ローン返済が滞ると所有権がなくなる
35年ローンが生み出したマイホームへの幻想
日本の不動産には、登記制度と呼ばれる権利保全の仕組みがある。
全国津々浦々に設けられている法務局に、自らが保有する不動産の内容を登記すれば、その所有権を主張できる有力な根拠となるのである。
不動産の所有権登記は、甲区と乙区に分かれている。甲区には、所有者の名前や住所が記されている。乙区には、その不動産に対する所有権以外の権利が記される。具体的には抵当権などだ。
新築マンションを35年ローンで購入した場合、その区分所有権の登記簿において、甲区には、自分の名前や住所が記載される。乙区には、住宅ローンを借り入れた金融機関の名称や住所、そして金額が記される。金額とはつまり、住宅ローンの借入額だ。
一方、マンション購入者と金融機関のあいだには、金銭消費貸借契約が結ばれている。そのなかには必ず、返済が滞ると抵当権を実行する旨の条項が盛られている。抵当権の実行とはすなわち、所有権の強制移転である。これをやられると、住宅ローンを組んでマンションを購入した人は、強制的に所有権を喪失させられる。
そこに至る過程を簡単に説明する。
まず、住宅ローンの返済が滞ると、金融機関は区分所有者(新築マンションの購入者)に対して、任意売却による一括返済を迫る。区分所有者がこれを拒むと、裁判所に競売を申し立てられる。競売が実施されると、そのマンションの所有権は、強制的に競落者に移転するという仕組みだ。

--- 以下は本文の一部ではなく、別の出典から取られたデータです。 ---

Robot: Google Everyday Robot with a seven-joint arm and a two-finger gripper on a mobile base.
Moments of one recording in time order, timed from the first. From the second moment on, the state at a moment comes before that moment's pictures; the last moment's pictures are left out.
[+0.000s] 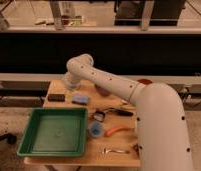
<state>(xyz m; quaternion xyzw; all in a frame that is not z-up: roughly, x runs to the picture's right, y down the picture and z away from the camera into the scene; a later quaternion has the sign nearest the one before) -0.197 0.005 0.831 -0.23 -0.27 -0.08 0.93</state>
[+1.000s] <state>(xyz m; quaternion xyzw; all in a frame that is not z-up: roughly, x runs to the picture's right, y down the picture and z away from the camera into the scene) -0.248 0.008 0.847 -0.22 -0.29 -0.11 0.92</state>
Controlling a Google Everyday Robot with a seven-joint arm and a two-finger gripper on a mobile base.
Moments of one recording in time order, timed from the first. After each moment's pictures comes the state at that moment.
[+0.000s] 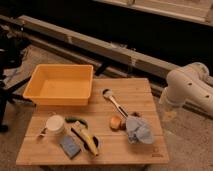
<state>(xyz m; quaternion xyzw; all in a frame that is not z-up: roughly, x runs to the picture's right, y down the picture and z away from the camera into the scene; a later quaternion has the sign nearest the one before) 0.282 0.099 0.686 -0.28 0.02 0.02 0.96</state>
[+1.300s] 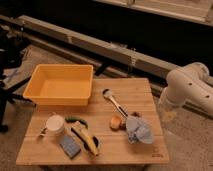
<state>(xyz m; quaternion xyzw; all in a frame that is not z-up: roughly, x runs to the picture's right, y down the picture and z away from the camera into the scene) 0.275 0.102 0.681 -0.28 0.01 0.00 0.96</state>
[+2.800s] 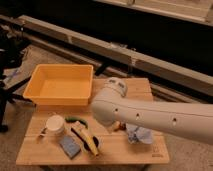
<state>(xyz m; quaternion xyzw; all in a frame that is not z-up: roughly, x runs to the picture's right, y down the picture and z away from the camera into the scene) -0.024 0.147 0.648 -0.19 -0.17 -0.40 0.88</state>
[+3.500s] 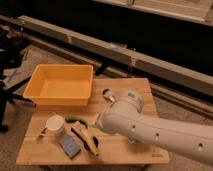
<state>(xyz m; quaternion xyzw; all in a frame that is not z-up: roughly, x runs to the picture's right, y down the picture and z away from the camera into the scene) -0.026 0.164 0.626 -0.06 -0.24 -0.54 0.81</state>
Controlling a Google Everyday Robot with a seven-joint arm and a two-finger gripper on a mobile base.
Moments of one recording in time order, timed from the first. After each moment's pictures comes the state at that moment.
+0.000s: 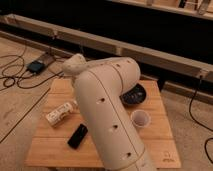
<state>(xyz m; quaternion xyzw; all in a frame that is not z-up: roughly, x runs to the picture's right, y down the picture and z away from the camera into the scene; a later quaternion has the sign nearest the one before) -0.147 0.034 0.950 -0.25 0.17 0.51 0.81</state>
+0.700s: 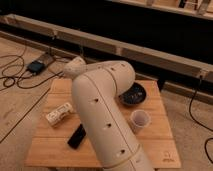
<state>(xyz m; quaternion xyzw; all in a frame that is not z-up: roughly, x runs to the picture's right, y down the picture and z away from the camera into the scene) -0.144 0.043 0.976 -0.24 0.18 0.52 0.80</state>
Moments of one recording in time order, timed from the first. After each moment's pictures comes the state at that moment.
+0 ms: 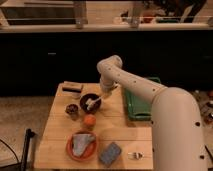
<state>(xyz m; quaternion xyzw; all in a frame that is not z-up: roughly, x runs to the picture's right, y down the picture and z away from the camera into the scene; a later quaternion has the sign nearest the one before) 0.011 0.039 0.888 -0.30 -0.11 -0.16 0.93</state>
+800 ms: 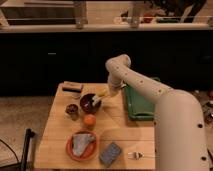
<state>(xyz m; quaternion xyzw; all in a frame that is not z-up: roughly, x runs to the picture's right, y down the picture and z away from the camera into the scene) 0.049 0.019 0.904 -0.30 -0.08 -0.11 0.94</state>
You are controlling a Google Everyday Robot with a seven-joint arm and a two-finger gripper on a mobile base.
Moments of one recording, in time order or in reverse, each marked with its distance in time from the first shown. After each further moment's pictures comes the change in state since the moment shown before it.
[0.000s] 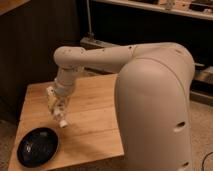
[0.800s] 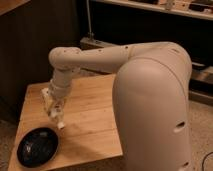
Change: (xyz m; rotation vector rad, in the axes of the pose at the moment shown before) arm 0.003 0.031 0.010 0.002 0.010 -0.114
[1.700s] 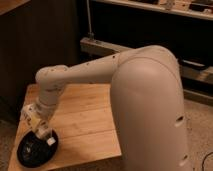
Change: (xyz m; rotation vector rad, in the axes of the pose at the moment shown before) arm 0.007 0.056 0.068 -0.073 -0.031 -0.244
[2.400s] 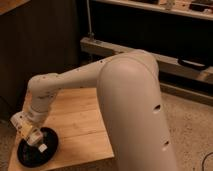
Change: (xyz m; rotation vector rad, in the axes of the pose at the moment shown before) arm -0.014 0.019 0.044 -0.066 0.011 -0.046
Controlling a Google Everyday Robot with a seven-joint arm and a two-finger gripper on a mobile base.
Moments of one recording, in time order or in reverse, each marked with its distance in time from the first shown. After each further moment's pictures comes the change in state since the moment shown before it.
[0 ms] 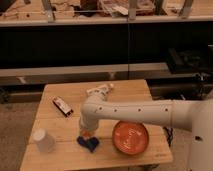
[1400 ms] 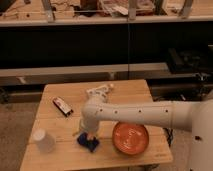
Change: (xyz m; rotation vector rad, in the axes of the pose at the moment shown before) arm -0.005 0.002 0.006 0.004 -0.008 0.017
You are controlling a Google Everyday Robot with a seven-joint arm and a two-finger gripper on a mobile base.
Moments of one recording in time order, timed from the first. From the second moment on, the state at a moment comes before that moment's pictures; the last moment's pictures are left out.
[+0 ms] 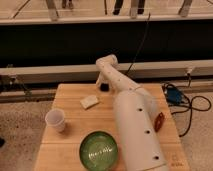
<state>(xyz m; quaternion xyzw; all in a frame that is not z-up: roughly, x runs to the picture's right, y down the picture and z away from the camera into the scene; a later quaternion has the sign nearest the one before) 0.004 -0.034 1.042 -0.16 -0.17 -0.62 0.74</state>
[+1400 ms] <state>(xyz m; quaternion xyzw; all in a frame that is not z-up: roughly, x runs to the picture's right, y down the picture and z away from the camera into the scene) -0.016 -0.019 0.979 -0.17 -0.21 -0.65 0.71</state>
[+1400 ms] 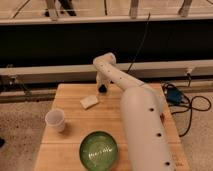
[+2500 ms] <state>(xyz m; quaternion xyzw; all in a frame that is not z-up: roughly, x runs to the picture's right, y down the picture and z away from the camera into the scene) -0.099 0.049 0.902 -0.17 -0.31 -0.70 0.62</state>
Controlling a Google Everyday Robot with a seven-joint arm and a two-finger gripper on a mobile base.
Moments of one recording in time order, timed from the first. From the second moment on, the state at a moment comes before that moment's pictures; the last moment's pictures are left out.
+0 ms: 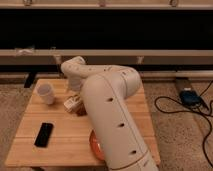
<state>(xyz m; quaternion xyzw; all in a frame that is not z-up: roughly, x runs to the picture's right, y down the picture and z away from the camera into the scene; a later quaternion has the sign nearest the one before) -0.192 0.051 0.947 -0.26 -0.23 -0.49 0.80</state>
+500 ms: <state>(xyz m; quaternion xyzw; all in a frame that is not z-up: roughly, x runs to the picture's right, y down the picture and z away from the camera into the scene) -0.197 0.051 0.935 -0.26 -0.23 -0.50 0.80</state>
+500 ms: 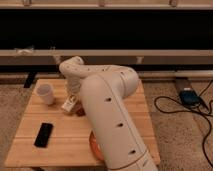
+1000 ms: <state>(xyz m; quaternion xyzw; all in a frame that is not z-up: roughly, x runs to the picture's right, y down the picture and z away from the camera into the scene) -0.189 0.042 0.861 -0.21 -0.21 -0.50 0.81</state>
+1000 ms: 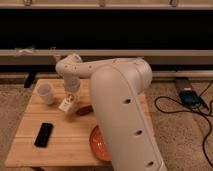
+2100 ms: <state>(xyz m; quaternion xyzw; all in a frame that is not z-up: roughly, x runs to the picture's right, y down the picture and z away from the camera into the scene) -0.056 0.157 0.753 -0.19 -0.15 -0.36 0.90</state>
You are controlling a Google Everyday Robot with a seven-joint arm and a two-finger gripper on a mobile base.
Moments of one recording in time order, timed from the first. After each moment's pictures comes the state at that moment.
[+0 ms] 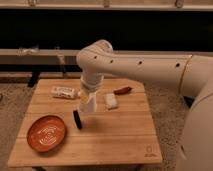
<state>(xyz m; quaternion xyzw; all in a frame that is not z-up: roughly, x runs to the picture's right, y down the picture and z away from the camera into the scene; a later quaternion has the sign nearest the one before) -0.090 0.039 0.676 -0.31 -0.01 0.26 0.91</state>
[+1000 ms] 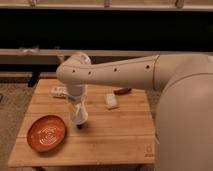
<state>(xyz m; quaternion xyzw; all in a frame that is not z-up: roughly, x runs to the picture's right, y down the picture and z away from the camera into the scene) -0.138 0.091 0.702 -0.32 0.00 0.18 0.93</state>
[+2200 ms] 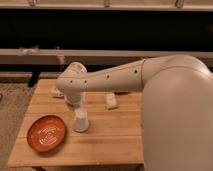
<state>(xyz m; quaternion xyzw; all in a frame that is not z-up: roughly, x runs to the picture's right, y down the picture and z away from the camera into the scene) -0.142 0.105 0.735 -0.30 0.00 0.18 0.94</state>
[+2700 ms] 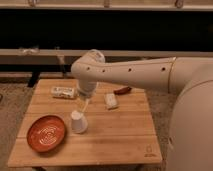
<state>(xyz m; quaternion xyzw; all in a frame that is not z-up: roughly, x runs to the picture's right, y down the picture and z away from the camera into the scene) -0.079 0.048 0.713 -0.29 -0.02 0.23 0.93</state>
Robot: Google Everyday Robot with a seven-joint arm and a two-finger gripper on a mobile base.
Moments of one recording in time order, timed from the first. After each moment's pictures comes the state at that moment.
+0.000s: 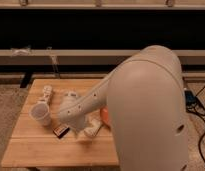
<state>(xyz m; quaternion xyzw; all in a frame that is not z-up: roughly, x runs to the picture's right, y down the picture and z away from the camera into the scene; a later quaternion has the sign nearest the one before) -0.099 0.225 0.769 -0.25 0.18 0.43 0.85</state>
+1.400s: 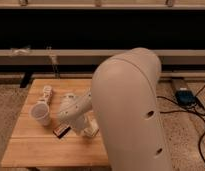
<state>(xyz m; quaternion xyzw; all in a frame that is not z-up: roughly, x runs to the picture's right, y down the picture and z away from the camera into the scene) -0.094 0.236 0.800 -0.24 0.22 0.43 0.84</state>
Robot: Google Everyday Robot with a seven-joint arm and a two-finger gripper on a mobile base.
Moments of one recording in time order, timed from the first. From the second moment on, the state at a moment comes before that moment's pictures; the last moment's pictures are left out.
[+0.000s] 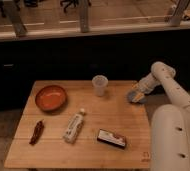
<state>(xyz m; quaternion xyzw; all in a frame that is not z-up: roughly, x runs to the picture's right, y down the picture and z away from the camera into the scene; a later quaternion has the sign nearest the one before) 0.279 0.056 0.951 -0.30 -0.19 0.11 0.93</state>
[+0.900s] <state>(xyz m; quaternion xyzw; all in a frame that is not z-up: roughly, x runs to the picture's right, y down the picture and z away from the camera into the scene) 0.246 0.023 0.931 -0.29 -0.23 0.08 0.93</state>
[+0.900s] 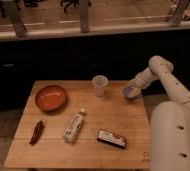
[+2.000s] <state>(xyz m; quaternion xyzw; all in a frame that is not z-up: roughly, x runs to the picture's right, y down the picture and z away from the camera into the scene) 0.198 -0.050 0.896 -0.25 -0.27 0.04 0.93</state>
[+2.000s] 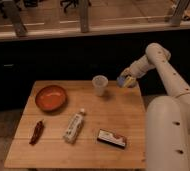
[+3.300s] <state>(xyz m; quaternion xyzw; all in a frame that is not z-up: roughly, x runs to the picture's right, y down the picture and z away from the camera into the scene) 0.152 -0.089 0.872 -0.24 -0.33 0.00 0.91</state>
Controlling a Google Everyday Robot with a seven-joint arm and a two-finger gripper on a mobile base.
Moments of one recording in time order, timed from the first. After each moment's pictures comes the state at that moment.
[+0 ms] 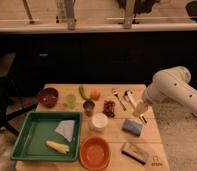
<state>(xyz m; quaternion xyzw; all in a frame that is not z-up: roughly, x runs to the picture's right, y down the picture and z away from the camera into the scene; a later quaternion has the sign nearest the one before) 0.232 0.091 0.730 -0.24 -0.01 0.35 0.91</state>
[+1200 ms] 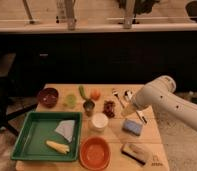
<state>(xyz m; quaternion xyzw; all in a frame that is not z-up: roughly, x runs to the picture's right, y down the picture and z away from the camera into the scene) 0.181 0.095 0.761 -0.18 -0.02 0.41 0.89</state>
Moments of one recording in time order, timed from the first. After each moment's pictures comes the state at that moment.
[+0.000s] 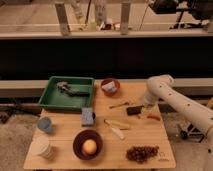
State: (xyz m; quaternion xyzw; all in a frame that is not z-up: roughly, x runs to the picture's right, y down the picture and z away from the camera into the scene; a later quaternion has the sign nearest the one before) arm 0.238 0.114 0.885 -0.29 -0.06 0.04 0.95
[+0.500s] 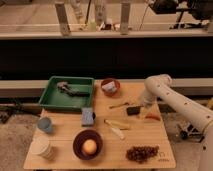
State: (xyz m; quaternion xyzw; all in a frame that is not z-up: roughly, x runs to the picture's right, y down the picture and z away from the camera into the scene) arm 0.234 0.112 0.894 -0.29 -0.06 0.04 0.95
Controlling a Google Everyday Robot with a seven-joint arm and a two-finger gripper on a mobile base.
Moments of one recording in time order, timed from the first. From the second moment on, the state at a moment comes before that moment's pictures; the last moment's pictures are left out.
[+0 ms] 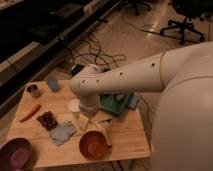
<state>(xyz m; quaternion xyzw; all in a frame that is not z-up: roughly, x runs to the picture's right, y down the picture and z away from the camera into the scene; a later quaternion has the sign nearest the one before) -0.076 0.133 0.696 -0.33 0.06 0.23 0.91</state>
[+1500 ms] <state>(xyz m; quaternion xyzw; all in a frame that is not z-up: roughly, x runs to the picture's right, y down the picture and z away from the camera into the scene) -0.076 0.133 0.696 -0.33 0.06 0.23 0.91</state>
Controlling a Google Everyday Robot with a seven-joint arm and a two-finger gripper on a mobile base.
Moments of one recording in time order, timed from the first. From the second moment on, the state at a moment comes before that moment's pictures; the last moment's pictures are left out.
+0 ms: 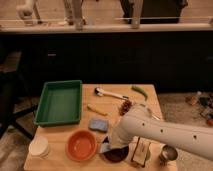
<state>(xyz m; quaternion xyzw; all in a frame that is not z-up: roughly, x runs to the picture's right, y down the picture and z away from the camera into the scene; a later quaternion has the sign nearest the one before) 0.036 0.263 0.689 -0.33 -0.16 0.03 0.93</state>
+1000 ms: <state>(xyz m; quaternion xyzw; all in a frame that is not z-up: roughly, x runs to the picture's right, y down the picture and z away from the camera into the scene) 0.026 0.278 0.684 -0.38 -0.14 -0.01 0.92</state>
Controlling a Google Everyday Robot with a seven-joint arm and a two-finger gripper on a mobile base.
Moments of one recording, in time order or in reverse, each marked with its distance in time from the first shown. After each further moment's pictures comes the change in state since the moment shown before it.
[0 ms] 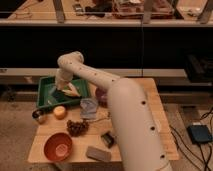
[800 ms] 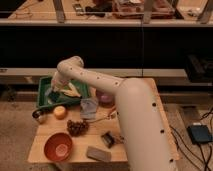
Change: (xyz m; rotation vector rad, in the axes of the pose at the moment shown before) arm -0.027 0.011 0.005 0.061 -0.052 -0.062
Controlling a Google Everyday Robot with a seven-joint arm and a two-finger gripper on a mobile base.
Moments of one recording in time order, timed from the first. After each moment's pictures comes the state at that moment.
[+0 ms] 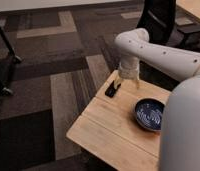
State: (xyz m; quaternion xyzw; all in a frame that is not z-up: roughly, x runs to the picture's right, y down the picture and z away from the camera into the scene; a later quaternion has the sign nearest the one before) arm 0.154 -0.015 0.737 -0.21 0.27 0.68 0.64
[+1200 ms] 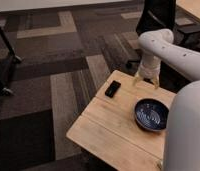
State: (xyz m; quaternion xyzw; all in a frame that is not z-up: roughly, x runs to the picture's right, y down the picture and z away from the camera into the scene) arm 0.310 -0.018 0.752 -0.17 0.30 0.76 0.56
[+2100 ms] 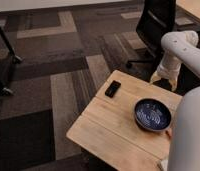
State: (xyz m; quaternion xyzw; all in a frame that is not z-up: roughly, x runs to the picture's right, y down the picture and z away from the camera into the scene) arm 0.354 -0.020 0.757 -0.15 0.30 0.79 0.51
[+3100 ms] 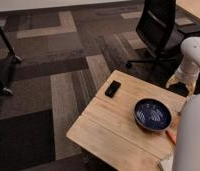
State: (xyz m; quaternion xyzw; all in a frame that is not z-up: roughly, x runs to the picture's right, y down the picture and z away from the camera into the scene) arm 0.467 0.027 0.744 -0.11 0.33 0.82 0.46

仮にローンの残債が競落価格よりも多かった場合は、元の購入者は差額の返済義務を負う。それを逃れようとするには、自己破産しかなくなる。なんとも残酷なシステムだ。
つまり、新築マンションを35年返済のローンで購入しても、返済を続けないかぎり、その所有権は完全に購入者のものにはならないのだ。
かつての日本には、数年分の賃金を、親が先取りしてしまう「年季奉公」という悪弊があった。途中で奉公をやめるには、親が先取りした賃金の未返済分を一括返済しなければならなかった。